Although the precise strategy Israel would employ to carry out such an operation is debatable, its objective — to avert a nuclear-armed Tehran — is crystal clear. What’s less clear is how Tehran would react and with what aim. Would the Iranian regime be strengthened or weakened internally? Would it respond with fury or restraint?
To probe these questions, the Brookings Institution in late 2009 assembled two dozen former senior U.S. government officials and Middle East specialists for a daylong simulation of the political and military consequences [PDF] that would result from an Israeli military strike against Iran’s nuclear program.
The simulation was conducted as a three-move game, with Israeli, U.S., and Iranian teams, each representing their government’s top national security officials. The members of the U.S. team had all served in senior positions in the U.S. government; the Israeli team was composed of a half-dozen experts on Israel, including former senior U.S. officials with close ties to senior Israeli decision-makers; the Iranian team was composed of a half-dozen specialists, including people who had either lived in Tehran or served as U.S. officials with responsibility for Iran.
I had the unenviable task of trying to channel Iran’s supreme leader, Ayatollah Ali Khamenei.
The simulation was premised on a surprise Israeli military strike — absent U.S. knowledge or consent — on Iran’s nuclear facilities, motivated by the breakdown of nuclear negotiations, the ineffectiveness of sanctions, and newfound intelligence of secret Iranian weapons activity. In other words, pretty close to what we have before us now.
Arguably, the strongest argument against an attack on Iran is a question of simple mathematics. According to Israeli estimates, a strike would, at best, set back Tehran’s nuclear clock by just two to three years — but it would likely resuscitate the fortunes of a deeply unpopular, ideologically bankrupt Iranian regime, prolonging its shelf life by another decade or generation. As one Iranian democracy activist once told me, Israel and the United States should “focus less on the gun and more on the bandit trying to obtain the gun.” Bombing Iran, he said, would strengthen the bandit, not weaken it — and only increase his desire to get the gun.
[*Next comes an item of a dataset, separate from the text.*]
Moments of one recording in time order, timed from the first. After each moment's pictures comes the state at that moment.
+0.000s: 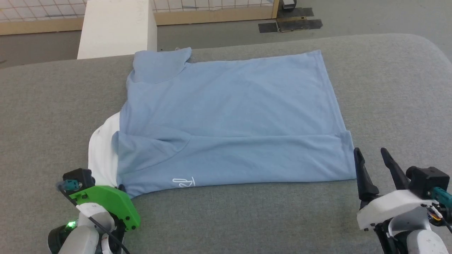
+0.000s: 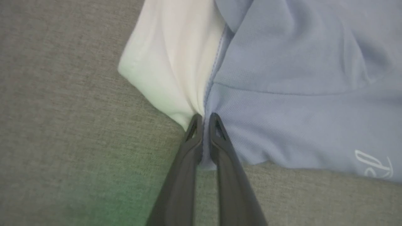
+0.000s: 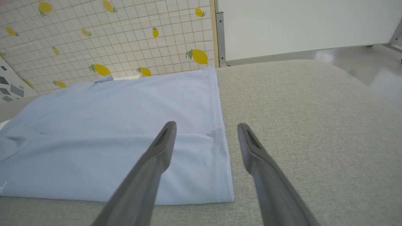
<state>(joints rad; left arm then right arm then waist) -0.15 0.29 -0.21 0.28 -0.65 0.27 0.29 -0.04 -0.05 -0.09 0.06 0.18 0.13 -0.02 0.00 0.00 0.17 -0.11</state>
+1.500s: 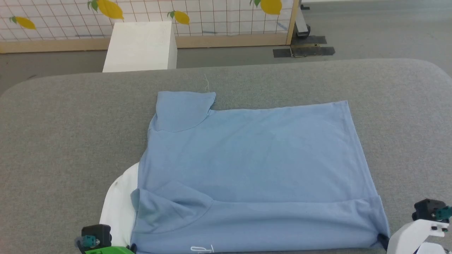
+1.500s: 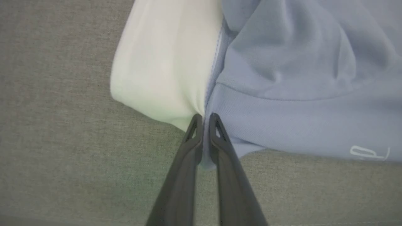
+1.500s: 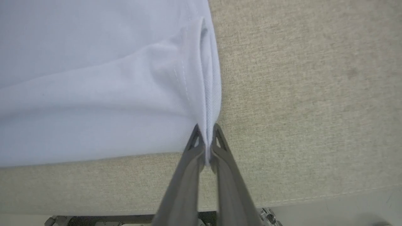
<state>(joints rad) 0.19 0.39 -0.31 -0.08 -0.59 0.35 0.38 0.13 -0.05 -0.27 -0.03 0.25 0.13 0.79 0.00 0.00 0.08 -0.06</state>
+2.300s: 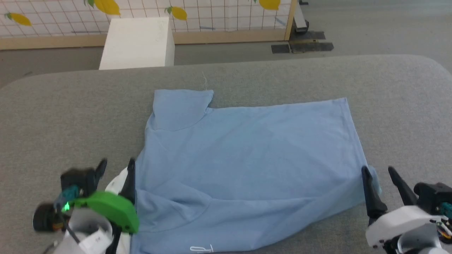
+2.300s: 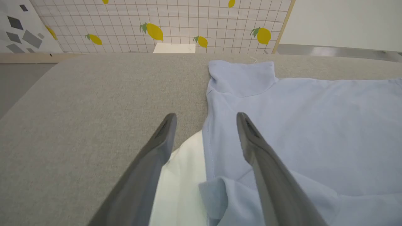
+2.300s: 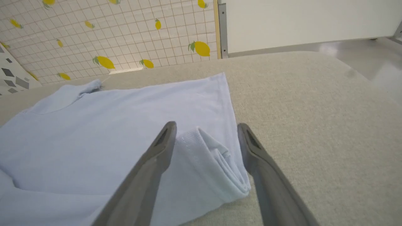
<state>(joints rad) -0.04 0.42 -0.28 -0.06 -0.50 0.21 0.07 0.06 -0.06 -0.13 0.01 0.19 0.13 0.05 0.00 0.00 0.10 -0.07</state>
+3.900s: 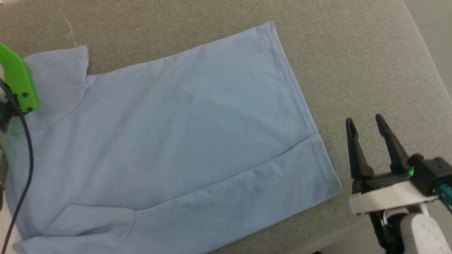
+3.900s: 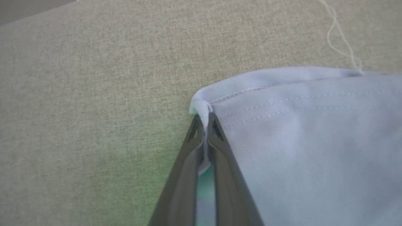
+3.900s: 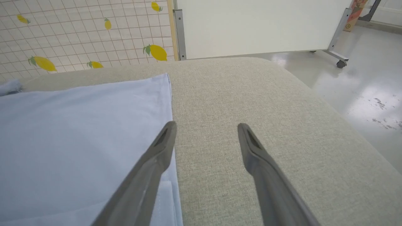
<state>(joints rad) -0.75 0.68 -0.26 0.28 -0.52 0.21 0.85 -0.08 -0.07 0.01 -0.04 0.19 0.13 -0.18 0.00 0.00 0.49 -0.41</state>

Iran’s nuclear sites are purposely built close to population centers, but in the simulation, the Israeli strike managed to cause only a small number of civilian casualties. Nonetheless, one of my immediate reactions was to order Iranian state television to show graphic images of the “hundreds of innocent martyrs” — focusing on the women and children — in order to incite outrage against Israel and attempt to convert Iranian nationalism into solidarity with the regime.
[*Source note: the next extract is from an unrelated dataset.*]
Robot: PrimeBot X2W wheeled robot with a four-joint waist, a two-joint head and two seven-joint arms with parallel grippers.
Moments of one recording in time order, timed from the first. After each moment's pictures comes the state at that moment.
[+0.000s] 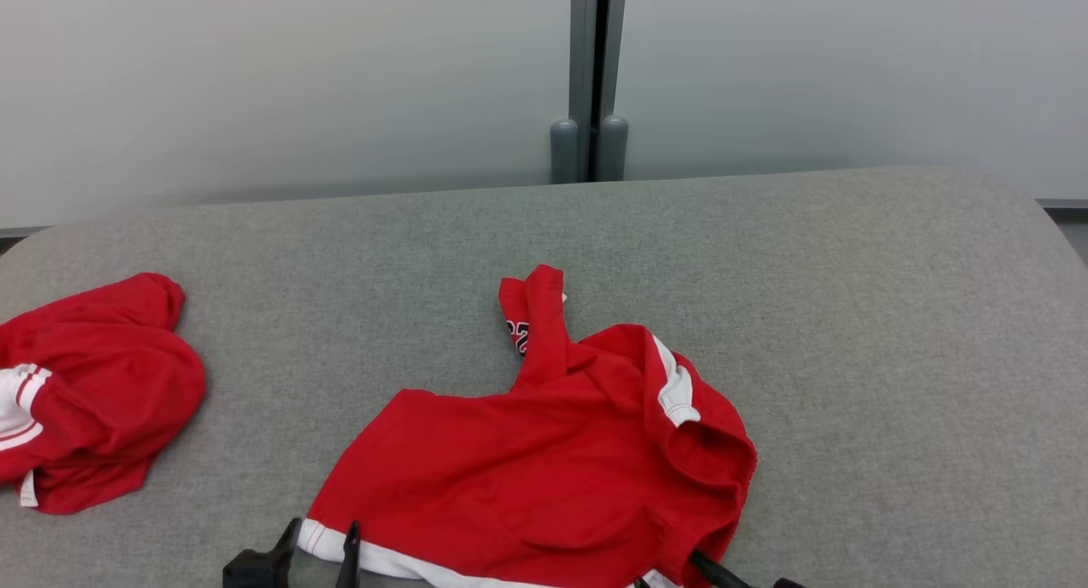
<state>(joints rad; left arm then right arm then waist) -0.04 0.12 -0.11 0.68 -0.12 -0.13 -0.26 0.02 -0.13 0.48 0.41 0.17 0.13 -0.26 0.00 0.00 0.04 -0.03</state>
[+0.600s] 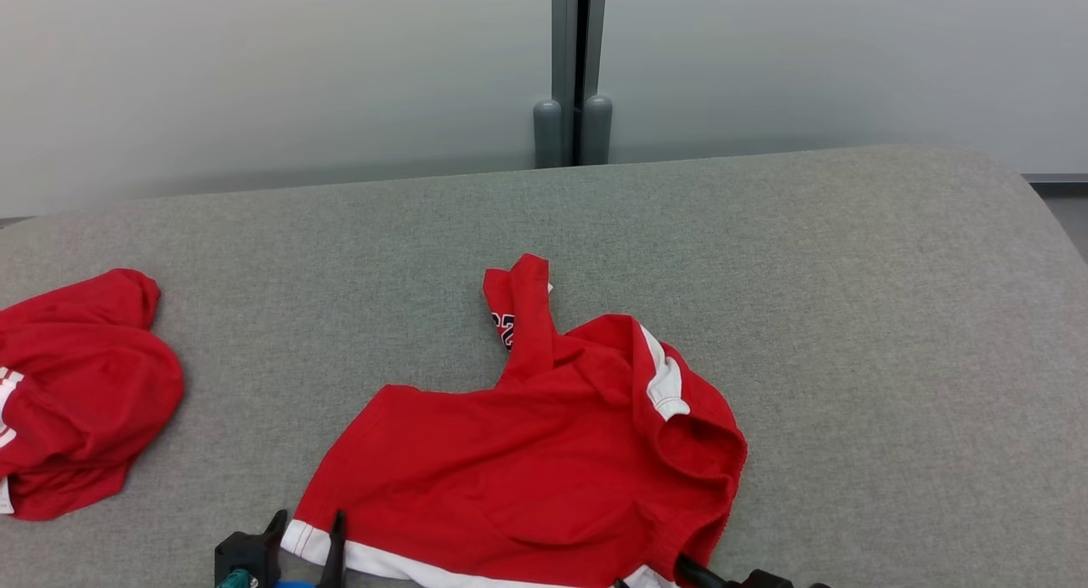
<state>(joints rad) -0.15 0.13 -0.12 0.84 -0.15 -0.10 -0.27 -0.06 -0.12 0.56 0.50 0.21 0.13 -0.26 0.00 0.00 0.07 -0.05</state>
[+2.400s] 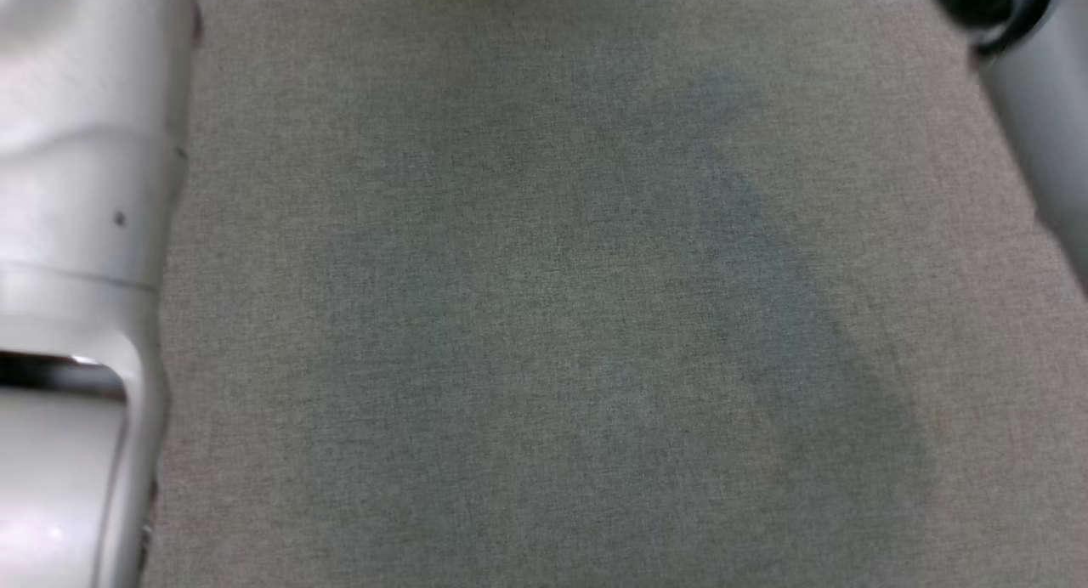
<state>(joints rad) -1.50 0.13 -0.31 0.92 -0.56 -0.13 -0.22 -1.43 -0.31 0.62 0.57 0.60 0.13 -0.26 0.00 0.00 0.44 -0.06</state>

To further that goal, we then invited the symbolic leadership of the opposition — Mir Hossein Mousavi and Mehdi Karroubi (both of whom are now under house arrest), as well as former President Mohammad Khatami — onto state television to furiously condemn Israel and pledge allegiance to the government. Instead of widening Iran’s deep internal fractures — both between political elites and between the people and the regime — the Israeli military strike helped repair them.
I asked a longtime aide to Karroubi about the plausibility of the above scenario. He said that an Israeli strike on Iran would be “10 times worse” — in terms of eliciting popular anger — than a U.S. strike and agreed that it would likely bring recognized opposition figures in concert with the government, strengthening the state’s capacity to respond.
And respond we did. I went into the exercise believing that the Iranian regime’s response to an Israeli military strike — despite many predictions otherwise — would be relatively subdued, given the regime’s fears of inviting massive reprisals. The opposite turned out to be true. Once our nuclear sites were effectively destroyed, we calculated that we had no choice but to escalate and retaliate in order to save face and project power to our own population and neighbors, deter future attacks, and inflict a heavy political cost on Israel.